- [PROBLEM TO WORK ON]:
The response should be the lines of the data, starting at the first and ending at the one that contains "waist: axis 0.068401", copied without change.

- [DATA BELOW]:
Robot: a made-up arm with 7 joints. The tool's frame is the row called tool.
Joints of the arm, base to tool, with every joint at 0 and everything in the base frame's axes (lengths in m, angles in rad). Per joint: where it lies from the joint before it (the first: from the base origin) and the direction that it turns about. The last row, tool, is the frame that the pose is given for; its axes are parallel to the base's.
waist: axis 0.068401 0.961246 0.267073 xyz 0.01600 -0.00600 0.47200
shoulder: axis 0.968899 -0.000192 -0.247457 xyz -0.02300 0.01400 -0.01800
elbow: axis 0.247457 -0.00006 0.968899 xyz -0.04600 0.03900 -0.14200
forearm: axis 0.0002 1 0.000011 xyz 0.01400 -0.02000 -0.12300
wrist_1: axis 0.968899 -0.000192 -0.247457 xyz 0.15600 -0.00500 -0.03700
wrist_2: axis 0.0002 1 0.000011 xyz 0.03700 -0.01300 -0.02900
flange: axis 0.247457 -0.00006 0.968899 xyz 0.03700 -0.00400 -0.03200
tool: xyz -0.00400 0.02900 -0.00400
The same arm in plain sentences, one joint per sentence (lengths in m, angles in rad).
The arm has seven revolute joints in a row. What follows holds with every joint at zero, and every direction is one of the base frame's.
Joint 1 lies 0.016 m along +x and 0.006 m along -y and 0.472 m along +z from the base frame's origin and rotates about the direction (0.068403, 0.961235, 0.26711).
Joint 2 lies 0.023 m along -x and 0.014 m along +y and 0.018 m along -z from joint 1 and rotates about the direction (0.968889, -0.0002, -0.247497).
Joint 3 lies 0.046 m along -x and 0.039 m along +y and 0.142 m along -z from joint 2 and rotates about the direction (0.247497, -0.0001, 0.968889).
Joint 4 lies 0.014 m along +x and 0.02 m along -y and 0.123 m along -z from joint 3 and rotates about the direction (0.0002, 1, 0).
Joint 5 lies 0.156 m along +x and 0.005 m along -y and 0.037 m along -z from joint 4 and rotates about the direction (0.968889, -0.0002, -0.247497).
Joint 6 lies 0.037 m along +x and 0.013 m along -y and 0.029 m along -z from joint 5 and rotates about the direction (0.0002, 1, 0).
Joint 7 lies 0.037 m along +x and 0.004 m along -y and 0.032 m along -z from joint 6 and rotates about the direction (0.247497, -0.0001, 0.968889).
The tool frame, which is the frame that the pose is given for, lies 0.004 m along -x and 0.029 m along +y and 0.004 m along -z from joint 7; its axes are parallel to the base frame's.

- [RESULT OF THE EXERCISE]:
Robot: a made-up arm with 7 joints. The tool's frame is the row called tool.
Joints of the arm, base to tool, with every joint at 0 and everything in the base frame's axes (lengths in m, angles in rad). Per joint: where it lies from the joint before it (the first: from the base origin) and the direction that it turns about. The last row, tool, is the frame that the pose is given for; its axes are parallel to the base's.
waist: axis 0.068401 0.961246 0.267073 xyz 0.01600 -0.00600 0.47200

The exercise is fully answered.